Task instructions:
Every entry below must be transcribed word for word, and the images must be left out.

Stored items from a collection

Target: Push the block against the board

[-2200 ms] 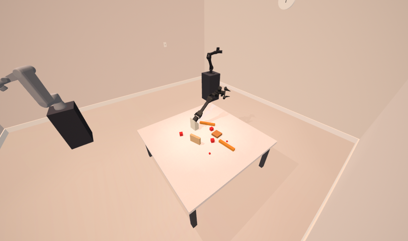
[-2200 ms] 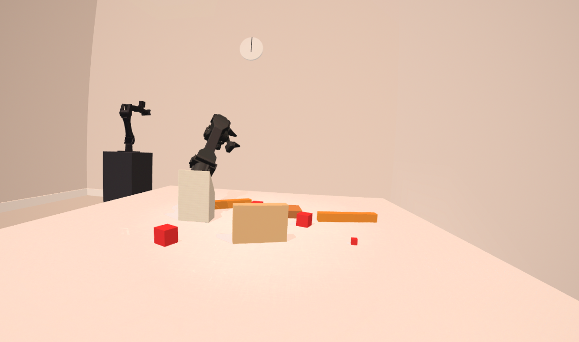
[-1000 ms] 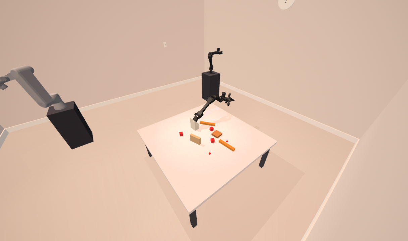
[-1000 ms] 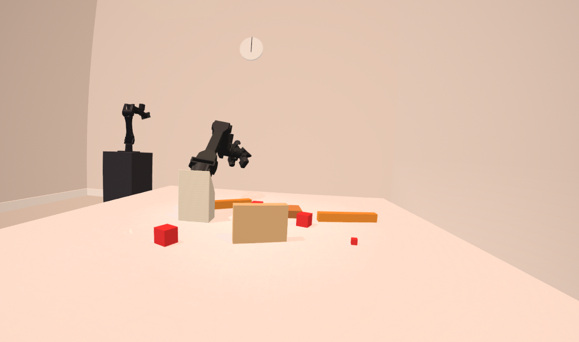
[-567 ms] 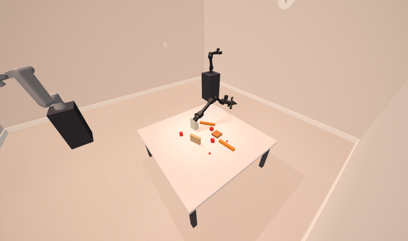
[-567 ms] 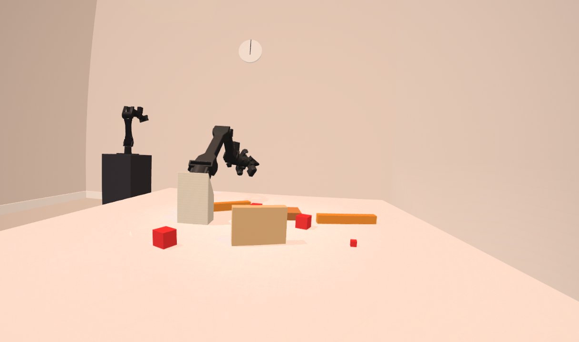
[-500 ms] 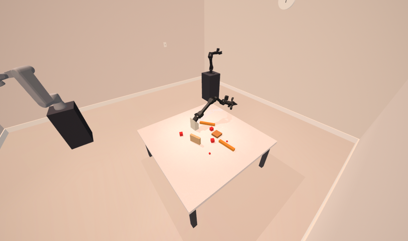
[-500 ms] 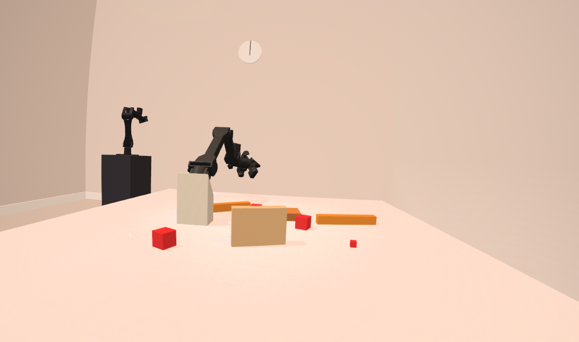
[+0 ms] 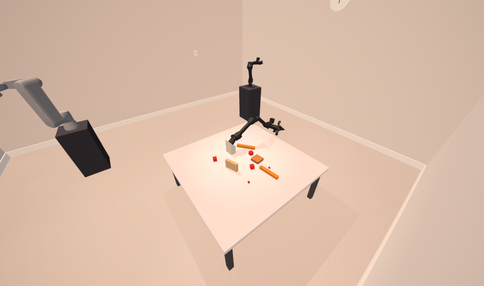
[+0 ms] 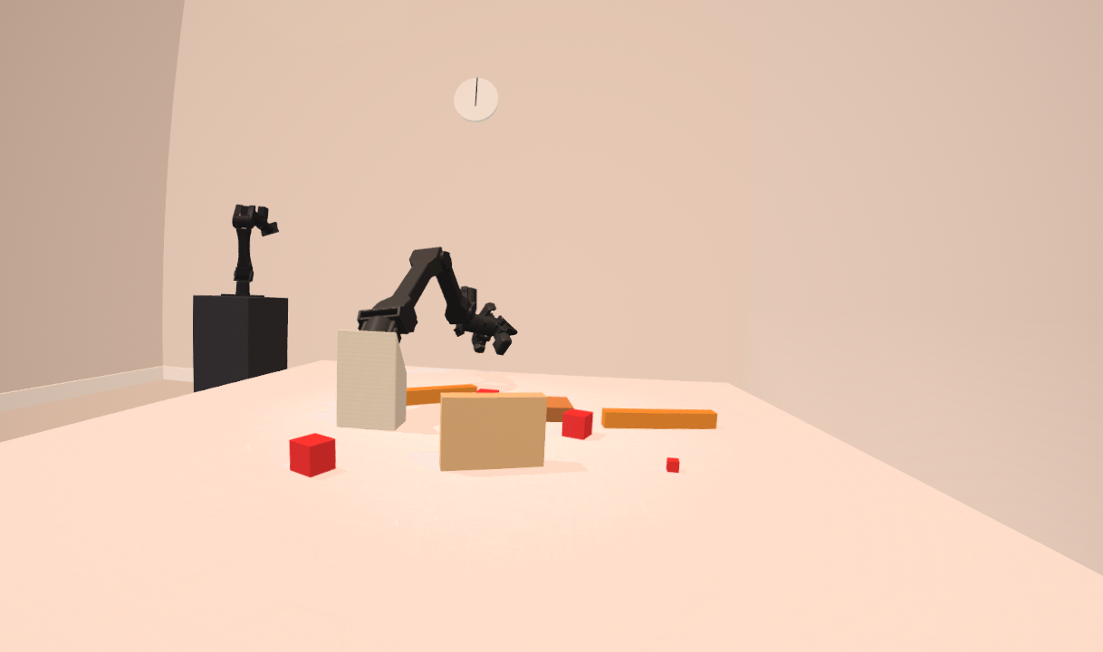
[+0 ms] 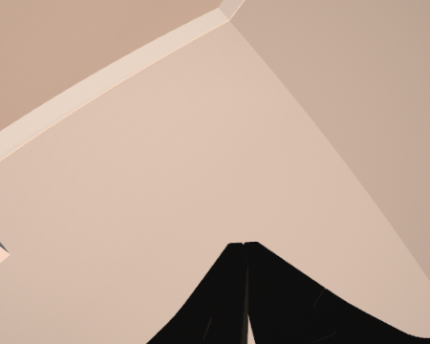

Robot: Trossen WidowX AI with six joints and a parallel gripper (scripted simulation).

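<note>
My gripper tip is 80 mm short of the tan block, 860 mm to the left of it and 70 mm above it. Round my gripper tip: dark orange square block: 130 mm ahead, 570 mm to the right, 110 mm below.
</note>
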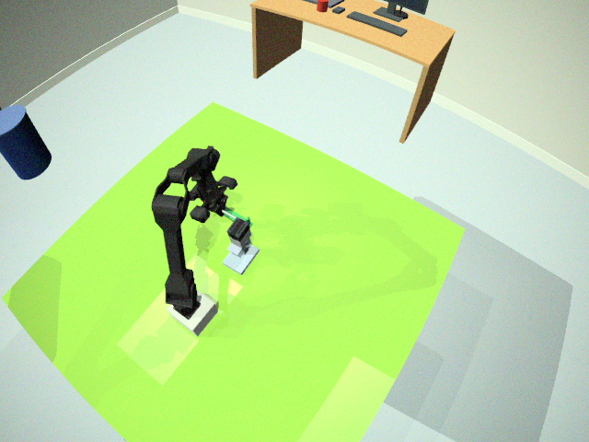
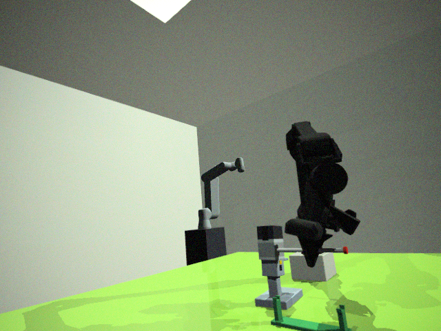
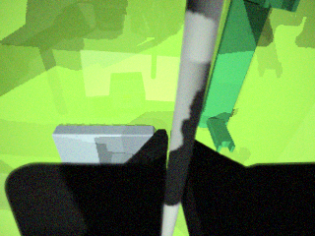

Result for this task:
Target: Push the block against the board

[-2200 ms] 
[-2200 ms] 
[-1000 ms] 
[-1000 ms] 
[-567 ms] 
[-567 ms] 
[-500 ms] 
[-500 ms] 
[+0 ms] 
[+0 ms] 
[+0 ms] 

Robot: Trossen WidowX AI with six joints and a parallel gripper (scripted simulation).

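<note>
My gripper tip is 80 mm short of the tan block, 860 mm to the left of it and 70 mm above it. Round my gripper tip: dark orange square block: 130 mm ahead, 570 mm to the right, 110 mm below.
</note>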

No further output is required for this answer.